The required answer is every line of the data containing the word "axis".
-- Available records follows --
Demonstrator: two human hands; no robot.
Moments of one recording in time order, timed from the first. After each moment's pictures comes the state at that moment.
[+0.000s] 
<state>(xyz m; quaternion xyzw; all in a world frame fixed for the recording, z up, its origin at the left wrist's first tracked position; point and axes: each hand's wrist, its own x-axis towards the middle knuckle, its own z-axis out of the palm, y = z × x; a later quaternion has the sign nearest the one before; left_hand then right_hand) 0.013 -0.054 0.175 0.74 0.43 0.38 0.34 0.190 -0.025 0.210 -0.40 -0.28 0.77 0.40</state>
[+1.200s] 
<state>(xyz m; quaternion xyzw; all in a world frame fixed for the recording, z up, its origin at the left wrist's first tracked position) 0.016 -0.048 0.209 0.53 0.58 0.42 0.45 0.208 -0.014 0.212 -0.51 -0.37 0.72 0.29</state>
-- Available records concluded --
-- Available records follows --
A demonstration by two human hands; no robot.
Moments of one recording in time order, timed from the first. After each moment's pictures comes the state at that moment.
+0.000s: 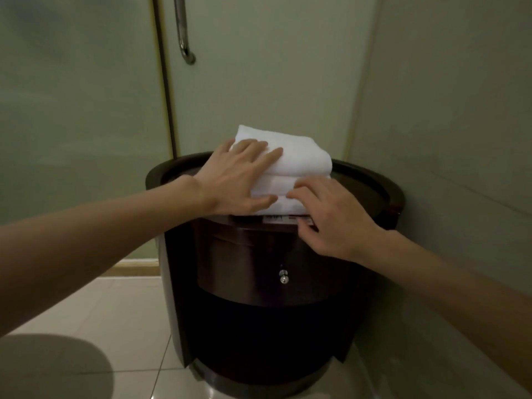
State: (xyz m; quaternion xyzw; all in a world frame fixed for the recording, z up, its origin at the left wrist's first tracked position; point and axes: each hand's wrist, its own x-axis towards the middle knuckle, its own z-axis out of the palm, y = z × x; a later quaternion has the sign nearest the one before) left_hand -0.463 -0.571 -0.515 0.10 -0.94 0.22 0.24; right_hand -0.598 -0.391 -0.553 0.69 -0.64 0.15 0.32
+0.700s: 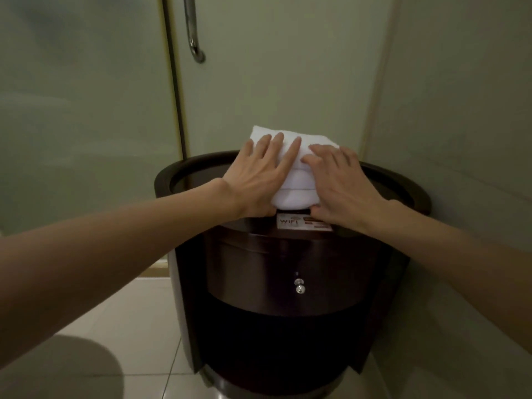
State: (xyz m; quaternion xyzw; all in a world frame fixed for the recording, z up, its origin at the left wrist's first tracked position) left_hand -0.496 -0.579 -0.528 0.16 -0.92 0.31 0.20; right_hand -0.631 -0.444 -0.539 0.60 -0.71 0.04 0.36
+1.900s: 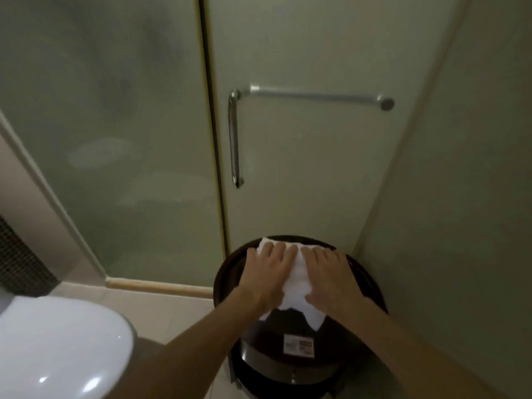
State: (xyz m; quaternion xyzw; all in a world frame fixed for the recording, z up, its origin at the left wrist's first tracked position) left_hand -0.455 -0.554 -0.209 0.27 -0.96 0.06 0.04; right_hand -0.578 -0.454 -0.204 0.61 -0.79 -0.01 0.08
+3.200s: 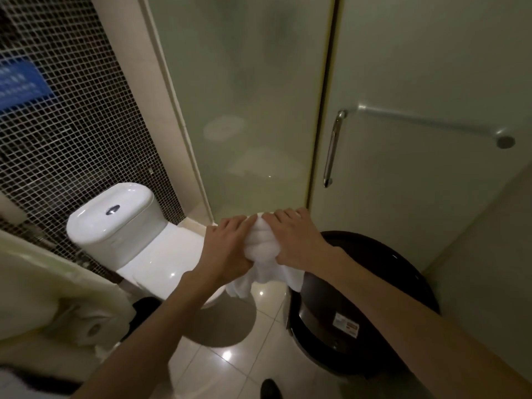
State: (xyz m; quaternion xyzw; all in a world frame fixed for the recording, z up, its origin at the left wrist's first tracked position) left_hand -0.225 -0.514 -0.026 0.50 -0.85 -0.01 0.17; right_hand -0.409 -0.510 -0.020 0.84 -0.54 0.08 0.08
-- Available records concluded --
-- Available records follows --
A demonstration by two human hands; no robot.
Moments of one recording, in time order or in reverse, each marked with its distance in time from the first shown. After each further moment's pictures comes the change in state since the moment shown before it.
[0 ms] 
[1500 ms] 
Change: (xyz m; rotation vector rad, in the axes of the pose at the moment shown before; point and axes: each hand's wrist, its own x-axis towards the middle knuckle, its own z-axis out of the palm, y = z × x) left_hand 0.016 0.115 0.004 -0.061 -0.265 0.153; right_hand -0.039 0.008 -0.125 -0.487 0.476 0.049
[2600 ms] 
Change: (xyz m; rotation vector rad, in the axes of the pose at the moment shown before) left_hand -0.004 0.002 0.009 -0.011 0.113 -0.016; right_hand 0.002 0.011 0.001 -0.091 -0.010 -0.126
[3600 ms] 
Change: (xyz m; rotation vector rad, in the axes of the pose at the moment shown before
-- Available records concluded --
■ Solution to the problem
<state>(xyz m; quaternion xyzw; all in a world frame fixed for the recording, z up, its origin at the left wrist's first tracked position; point and axes: each hand's wrist, its own x-axis towards the middle knuckle, its own z-axis out of the palm, y = z × x; a later quaternion has the sign nearest the one before; left_hand then right_hand) 0.013 -0.054 0.175 0.74 0.43 0.38 0.34 0.190 -0.025 0.210 -0.40 -0.28 0.77 0.40</state>
State: (xyz m; quaternion xyzw; all in a world frame fixed for the recording, z up, its origin at the left wrist's first tracked position; point and axes: each hand's wrist, its own x-axis towards the middle knuckle, its own z-axis out of the palm, y = z × x; a later quaternion has the sign nearest the one before) left_hand -0.463 -0.571 -0.515 0.10 -0.94 0.22 0.24; right_hand -0.598 -0.391 -0.553 0.69 -0.64 0.15 0.32
Change: (xyz m; rotation vector rad, in the axes of the pose at the moment shown before; point and axes: each hand's wrist, its own x-axis towards the middle knuckle, its own z-axis out of the palm, y = z × x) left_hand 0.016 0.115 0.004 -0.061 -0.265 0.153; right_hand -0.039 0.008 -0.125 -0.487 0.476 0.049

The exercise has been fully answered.